▸ Exercise instructions:
Among the entries, find the lines with the string "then" and copy them.

Records shown below:

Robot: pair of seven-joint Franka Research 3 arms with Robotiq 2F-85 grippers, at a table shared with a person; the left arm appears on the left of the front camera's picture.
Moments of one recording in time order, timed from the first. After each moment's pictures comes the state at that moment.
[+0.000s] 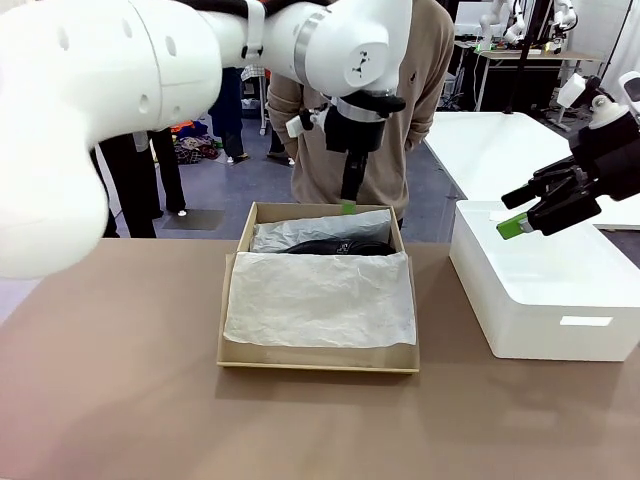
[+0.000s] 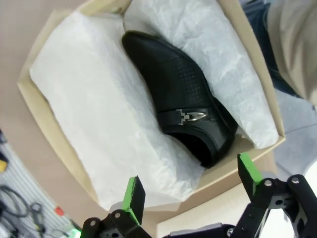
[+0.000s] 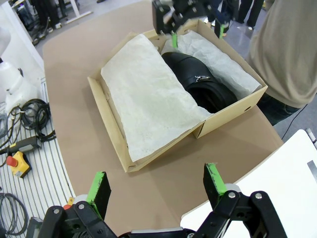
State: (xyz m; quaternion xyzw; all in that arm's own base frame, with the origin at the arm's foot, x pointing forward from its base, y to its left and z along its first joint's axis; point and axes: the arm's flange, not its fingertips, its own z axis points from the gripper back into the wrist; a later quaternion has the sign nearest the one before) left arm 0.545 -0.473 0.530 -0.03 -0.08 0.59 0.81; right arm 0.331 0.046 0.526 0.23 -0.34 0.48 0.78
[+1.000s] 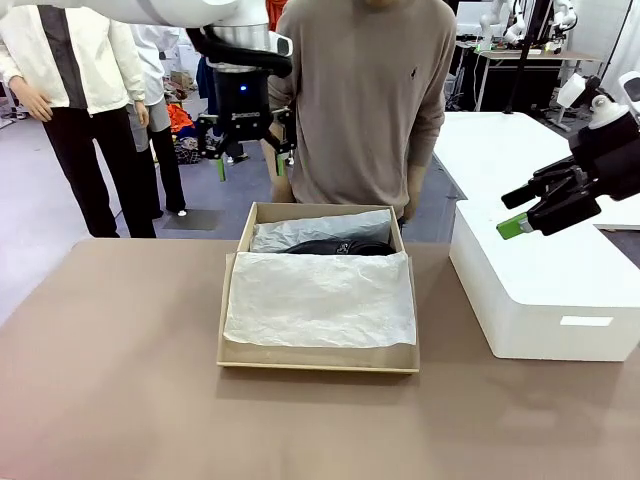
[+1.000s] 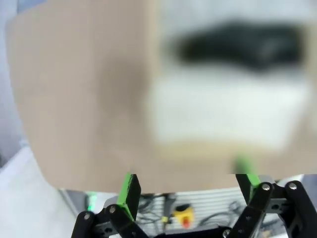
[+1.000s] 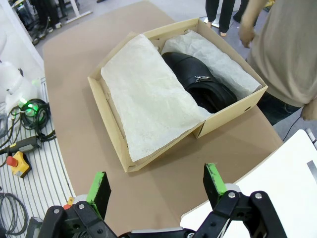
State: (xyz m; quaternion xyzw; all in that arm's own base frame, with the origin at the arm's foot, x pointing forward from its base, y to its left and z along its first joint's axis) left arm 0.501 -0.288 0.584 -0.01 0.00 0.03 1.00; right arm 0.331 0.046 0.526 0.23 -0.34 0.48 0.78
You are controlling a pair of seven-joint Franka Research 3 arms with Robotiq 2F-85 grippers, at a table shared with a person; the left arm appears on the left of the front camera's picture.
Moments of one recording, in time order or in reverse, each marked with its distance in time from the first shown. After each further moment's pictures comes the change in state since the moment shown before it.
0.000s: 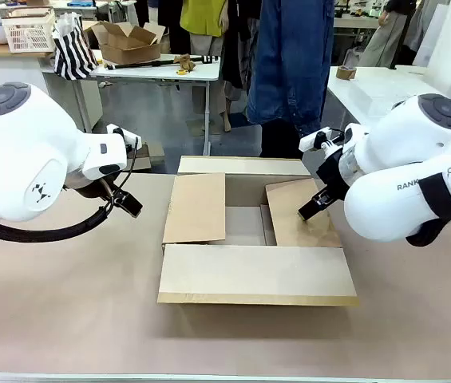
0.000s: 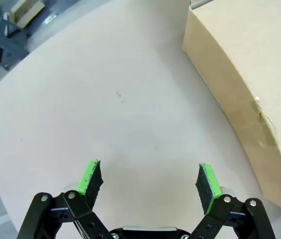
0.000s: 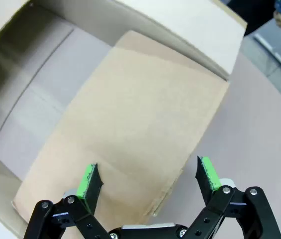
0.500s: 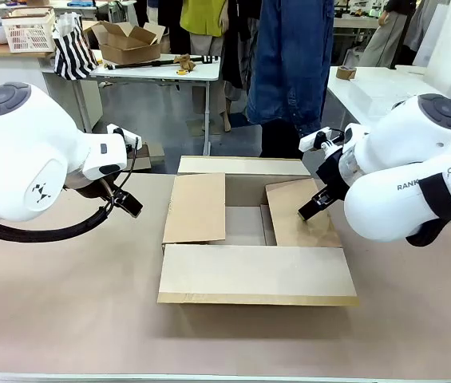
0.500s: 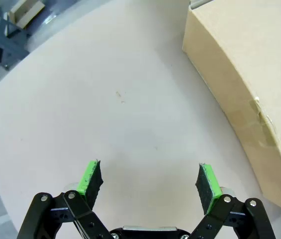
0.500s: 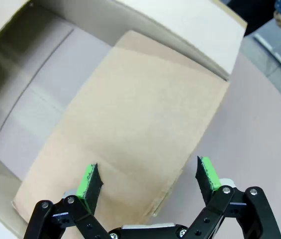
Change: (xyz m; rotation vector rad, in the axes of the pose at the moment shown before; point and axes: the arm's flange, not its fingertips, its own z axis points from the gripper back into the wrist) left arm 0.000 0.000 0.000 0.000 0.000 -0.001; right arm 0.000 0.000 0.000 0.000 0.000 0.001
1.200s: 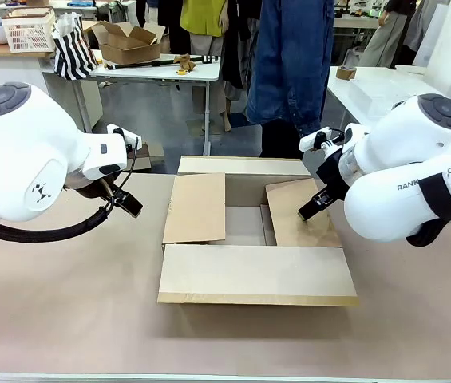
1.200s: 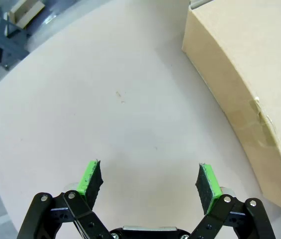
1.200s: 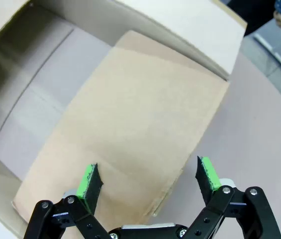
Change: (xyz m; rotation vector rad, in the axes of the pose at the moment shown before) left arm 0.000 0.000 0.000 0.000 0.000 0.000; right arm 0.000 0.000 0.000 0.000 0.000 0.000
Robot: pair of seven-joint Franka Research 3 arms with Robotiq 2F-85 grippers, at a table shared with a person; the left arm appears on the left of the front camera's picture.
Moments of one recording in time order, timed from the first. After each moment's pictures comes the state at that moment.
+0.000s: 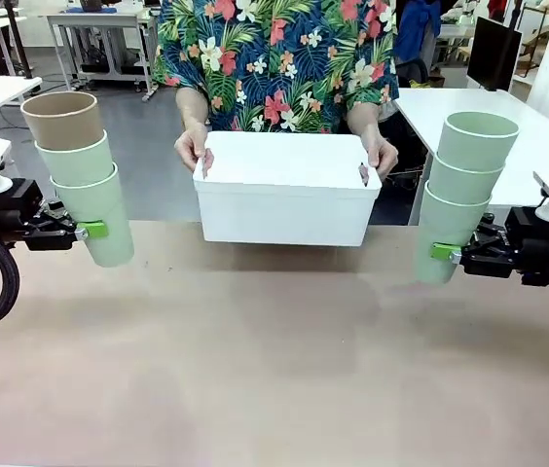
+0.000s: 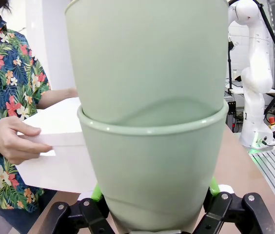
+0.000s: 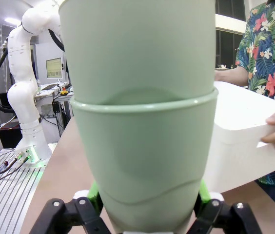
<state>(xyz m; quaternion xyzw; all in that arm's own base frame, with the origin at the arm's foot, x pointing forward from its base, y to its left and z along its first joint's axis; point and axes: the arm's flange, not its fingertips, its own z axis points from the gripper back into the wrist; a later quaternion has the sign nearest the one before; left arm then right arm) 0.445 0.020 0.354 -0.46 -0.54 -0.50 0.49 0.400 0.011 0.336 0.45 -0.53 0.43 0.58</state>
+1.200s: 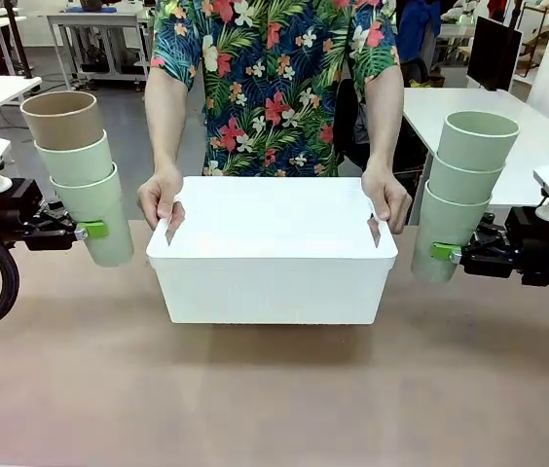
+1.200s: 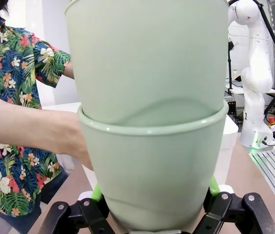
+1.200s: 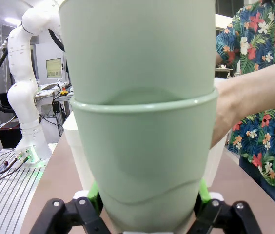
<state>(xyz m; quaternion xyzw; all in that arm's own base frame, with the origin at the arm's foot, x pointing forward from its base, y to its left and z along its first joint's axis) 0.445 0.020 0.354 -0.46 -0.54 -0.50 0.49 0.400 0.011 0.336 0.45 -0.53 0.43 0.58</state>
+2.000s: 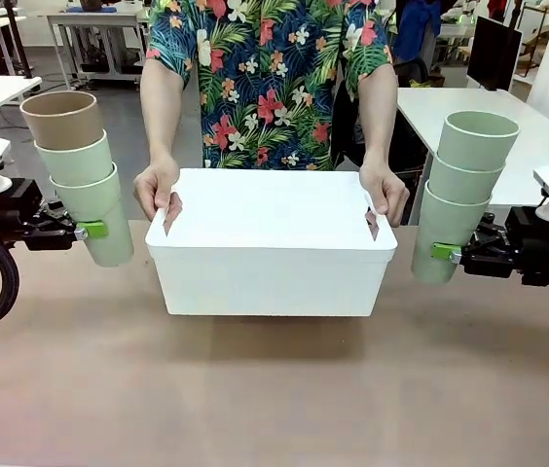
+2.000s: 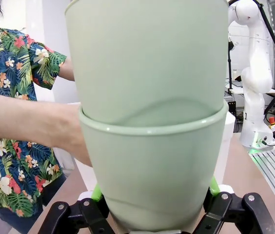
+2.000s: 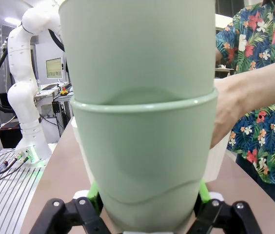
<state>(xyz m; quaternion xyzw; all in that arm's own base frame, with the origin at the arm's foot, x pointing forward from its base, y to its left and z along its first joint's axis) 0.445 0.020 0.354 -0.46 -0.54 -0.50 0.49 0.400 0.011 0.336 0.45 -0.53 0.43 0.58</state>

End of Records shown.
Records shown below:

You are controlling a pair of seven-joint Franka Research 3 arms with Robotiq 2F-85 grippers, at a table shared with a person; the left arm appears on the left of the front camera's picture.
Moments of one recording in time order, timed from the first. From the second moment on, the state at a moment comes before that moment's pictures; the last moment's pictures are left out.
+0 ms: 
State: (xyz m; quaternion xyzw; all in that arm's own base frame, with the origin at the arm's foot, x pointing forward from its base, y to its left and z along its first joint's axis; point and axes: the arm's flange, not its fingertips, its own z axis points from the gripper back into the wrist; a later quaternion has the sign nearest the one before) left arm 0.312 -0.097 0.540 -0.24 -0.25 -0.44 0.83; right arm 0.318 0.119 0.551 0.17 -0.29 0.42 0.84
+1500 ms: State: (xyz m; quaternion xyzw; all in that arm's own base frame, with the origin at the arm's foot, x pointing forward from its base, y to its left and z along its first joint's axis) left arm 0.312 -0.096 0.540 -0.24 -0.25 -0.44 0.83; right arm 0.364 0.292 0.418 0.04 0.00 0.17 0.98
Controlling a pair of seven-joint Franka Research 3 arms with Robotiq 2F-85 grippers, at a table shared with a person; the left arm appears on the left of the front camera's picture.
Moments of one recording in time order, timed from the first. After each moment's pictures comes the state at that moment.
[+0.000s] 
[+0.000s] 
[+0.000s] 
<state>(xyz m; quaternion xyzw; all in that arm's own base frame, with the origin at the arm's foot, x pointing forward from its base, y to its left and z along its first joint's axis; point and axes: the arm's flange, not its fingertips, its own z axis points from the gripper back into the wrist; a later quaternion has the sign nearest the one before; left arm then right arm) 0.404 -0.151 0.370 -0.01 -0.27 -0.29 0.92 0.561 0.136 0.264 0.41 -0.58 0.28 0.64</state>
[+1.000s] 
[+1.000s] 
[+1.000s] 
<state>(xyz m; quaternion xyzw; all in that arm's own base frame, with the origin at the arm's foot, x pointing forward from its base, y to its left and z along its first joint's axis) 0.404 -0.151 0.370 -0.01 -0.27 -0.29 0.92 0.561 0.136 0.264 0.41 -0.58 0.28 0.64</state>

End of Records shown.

▸ Response for this exercise:
<state>(xyz m; quaternion xyzw; all in that arm's own base frame, with the origin at the arm's foot, x pointing forward from its base, y to its left and z along its first joint's axis; point and axes: the arm's flange, not its fingertips, its own z axis points from the gripper back into the wrist; a later quaternion has the sign nearest the one before; left arm then right arm) 0.445 0.020 0.354 -0.46 -0.54 -0.50 0.49 0.400 0.011 0.336 0.45 -0.53 0.43 0.58</state>
<state>(xyz m; quaternion xyzw; all in that arm's own base frame, with the origin at the arm's foot, x pointing forward from its base, y to its left and z along its first joint's axis; point and axes: the arm's flange, not its fingertips, its own z axis points from the gripper back into the wrist; a later quaternion has the sign nearest the one before; left arm then right arm) 0.404 -0.151 0.370 -0.01 -0.27 -0.29 0.92 0.561 0.136 0.264 0.41 -0.58 0.28 0.64</state>

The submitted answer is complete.